# Hardware-Router unter Linux



## Patte (5. Oktober 2003)

Hallo, 

ich bin ein vollkommener Linux-Neuling. Ich hab' mir am Freitag Suse Linux 8.2 gekauft und versuche bis jetzt ohne Erfolg über meinen Hardware Router ins Internet zu kommen. 
Helft mir bitte !

Drei Rechner (einer mit Linux, zwei noch mit XP) sind via Netgear RP 614 mit dem Internet verbunden. Unter XP lief die ganze Sache tadellos:
Statische IP-Vergabe: 192.168.0.33 - 192.168.0.35
Subnetzmaske: 255.255.255.0
Standardgateway: 192.168.0.1 (Router-IP)

Insofern ist eigentlich alles klar, nur bekomme ich auf dem Linux-Rechner (192.168.0.33) keine Verbindung zum Internet. Die beiden anderen Adressen lassen sich, ebenso wie auch die Router-IP erfolgreich anpingen, nur bei anderen Adressen funktioniert's nicht.

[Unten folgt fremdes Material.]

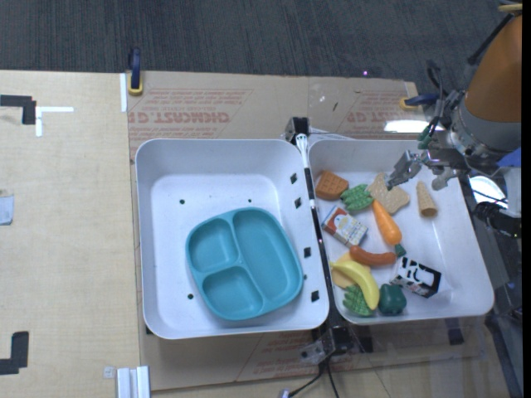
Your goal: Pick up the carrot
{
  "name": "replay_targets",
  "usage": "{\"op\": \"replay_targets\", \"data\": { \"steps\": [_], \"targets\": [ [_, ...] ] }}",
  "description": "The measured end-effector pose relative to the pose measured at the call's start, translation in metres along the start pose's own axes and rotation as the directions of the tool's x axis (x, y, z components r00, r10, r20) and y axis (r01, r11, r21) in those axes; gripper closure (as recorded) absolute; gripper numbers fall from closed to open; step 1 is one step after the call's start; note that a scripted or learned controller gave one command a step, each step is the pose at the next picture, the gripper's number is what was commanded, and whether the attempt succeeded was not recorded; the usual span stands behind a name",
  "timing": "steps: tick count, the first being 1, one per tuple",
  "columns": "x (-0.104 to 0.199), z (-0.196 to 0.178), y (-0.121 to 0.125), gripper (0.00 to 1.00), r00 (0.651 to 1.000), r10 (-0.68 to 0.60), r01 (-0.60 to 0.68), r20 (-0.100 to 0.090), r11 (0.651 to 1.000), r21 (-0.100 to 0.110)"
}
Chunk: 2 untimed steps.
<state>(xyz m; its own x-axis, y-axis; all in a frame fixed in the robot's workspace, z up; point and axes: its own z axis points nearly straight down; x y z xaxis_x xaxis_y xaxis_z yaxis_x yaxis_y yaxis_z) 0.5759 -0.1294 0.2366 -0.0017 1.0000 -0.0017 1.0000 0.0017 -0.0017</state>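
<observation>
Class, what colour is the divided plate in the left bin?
Teal blue: the divided plate shows clearly in the camera view.

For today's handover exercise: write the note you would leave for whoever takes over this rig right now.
Gripper: over the back of the right bin, above the cracker; nothing between its fingers.
Carrot: lying in the right bin among the other toy foods, between the cracker and the sausage, untouched.
Left bin: holds the blue tray.
Done: nothing lifted yet.
Left: move to the carrot, grasp it, lift.
</observation>
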Motion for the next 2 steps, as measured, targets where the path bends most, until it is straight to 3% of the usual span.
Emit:
{"op": "replay_targets", "data": {
  "steps": [1, 2],
  "targets": [
    [0.0321, 0.1261, -0.0009, 0.00, 0.997, 0.073, -0.073, 0.003, 0.997, -0.014],
    [0.0322, 0.1210, -0.0027, 1.00, 0.997, 0.077, -0.077, 0.000, 0.997, -0.004]
  ]
}}
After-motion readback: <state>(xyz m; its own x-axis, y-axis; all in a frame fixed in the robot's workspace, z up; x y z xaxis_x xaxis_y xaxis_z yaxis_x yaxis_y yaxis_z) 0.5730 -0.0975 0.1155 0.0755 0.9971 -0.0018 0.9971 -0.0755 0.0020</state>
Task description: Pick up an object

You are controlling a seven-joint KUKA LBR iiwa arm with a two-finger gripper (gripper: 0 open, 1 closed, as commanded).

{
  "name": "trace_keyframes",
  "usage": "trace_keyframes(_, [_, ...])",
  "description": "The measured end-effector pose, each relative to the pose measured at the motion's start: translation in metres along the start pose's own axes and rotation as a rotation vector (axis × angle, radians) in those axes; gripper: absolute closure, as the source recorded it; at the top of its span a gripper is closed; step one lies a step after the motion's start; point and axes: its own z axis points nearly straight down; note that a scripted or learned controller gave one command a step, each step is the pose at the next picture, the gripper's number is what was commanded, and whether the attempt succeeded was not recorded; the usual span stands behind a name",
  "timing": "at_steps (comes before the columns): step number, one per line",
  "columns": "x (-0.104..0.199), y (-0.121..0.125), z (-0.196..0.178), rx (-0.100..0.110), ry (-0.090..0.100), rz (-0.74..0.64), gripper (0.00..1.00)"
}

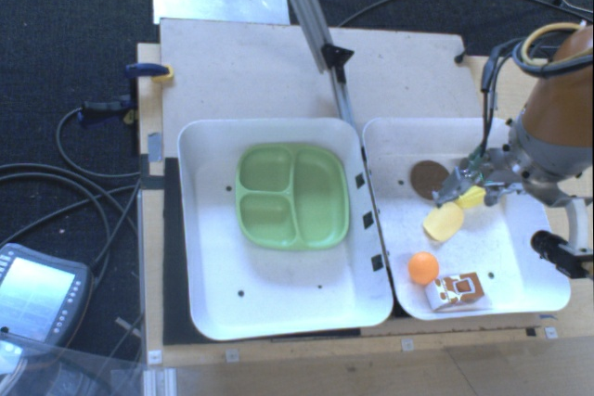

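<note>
Gripper [467, 187] low in the right bin [548, 292], finger state impossible to tell, just beside the yellow object [445, 222], with brown disc [429, 178] just above-left and orange ball [423, 268] below.

The arm [557, 121] is a rounded grey body with a broad orange band above the wrist, and black and yellow cables loop beside its upper part. Its tool [461, 188] is a small cluster of grey metal parts with a greenish glint and dark fittings.
</note>
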Motion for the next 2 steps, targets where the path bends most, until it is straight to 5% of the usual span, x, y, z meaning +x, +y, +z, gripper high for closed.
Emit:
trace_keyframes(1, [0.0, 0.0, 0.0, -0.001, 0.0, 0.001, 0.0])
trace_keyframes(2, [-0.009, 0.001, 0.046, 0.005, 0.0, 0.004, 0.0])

Falls noch weitere Angaben von Nöten sein sollten, kein Problem - einfach Bescheid sagen, nur bitte helft mir zwei erfolgslose Tage sind genug.


----------



## Patte (5. Oktober 2003)

Bin mittlerweile dahinter gekommen, dass die IP-Adresse des Routers als DNS-Server fehlte.


----------